Overview
This study investigates the provenance of social and STEM reasoning capabilities within language models by mapping specific pretraining corpus regions to benchmark performance. It employs training-data attribution as a tool for capability discovery, focusing on OLMo3-7B.
Research Context
Prior work using training-data attribution has often focused on factual knowledge rather than reasoning, and document-level scores have been noted as too noisy for identifying corpus regions supporting specific capabilities. This research addresses these limitations by aggregating influence across a detailed taxonomy and contrasting different types of capabilities.
Approach
The researchers utilized gradient-based attribution, specifically TrackStar via Bergson, applied to a working set derived from the de-duplicated Dolma3 mix.
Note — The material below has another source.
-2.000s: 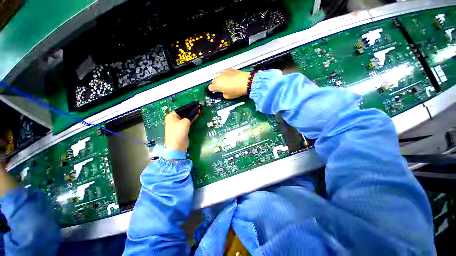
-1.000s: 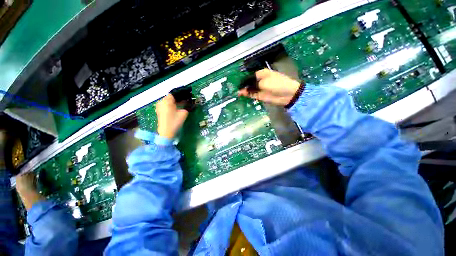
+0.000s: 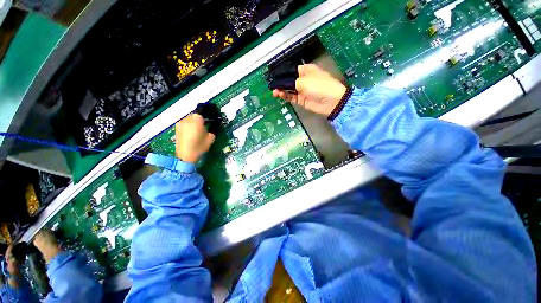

Influence scores were aggregated across WebOrganizer's 24-format x 24-topic taxonomy, resulting in 576 distinct bins. A 2x2 experimental design was employed to compare benchmark pairs, varying both domain (social vs. STEM) and capability type (reasoning vs. knowledge).
Benchmarking
- Social Reasoning: SocialIQA
- MMLU Social Sciences: Knowledge-based social tasks
- STEM Reasoning: ARC-Challenge
- MMLU STEM: Knowledge-based STEM tasks
Causal Validation
To provide partial causal validation, targeted machine unlearning was performed. This involved forgetting high-attribution topic bins, such as 'Literature' for SocialIQA, and comparing the degradation of aligned benchmarks against within-bin random baselines.
Findings
- Social reasoning and STEM reasoning capabilities in OLMo3-7B draw upon qualitatively distinct regions of the pretraining corpus.
- The contrast between corpus regions for social versus STEM capabilities is sharper when examining reasoning tasks compared to knowledge-level tasks.
- Targeted machine unlearning, by removing high-attribution topic bins, resulted in a greater degradation of performance on the aligned benchmark than observed with random baselines within the same bin. For instance, forgetting the 'Literature' topic bin particularly impacted SocialIQA performance.
Why This Matters
The identification of distinct corpus regions supporting social versus STEM reasoning provides insight into the interpretability of language model capabilities. This method of capability discovery through training-data attribution and its causal validation through targeted unlearning could inform the development and refinement of large language models.
Potential Applications
The methodology, including all code, sampling manifests, the bin-level influence matrix, and unlearning checkpoints, has been open-sourced. This could facilitate further research into training-data attribution and the understanding of capability provenance in language models.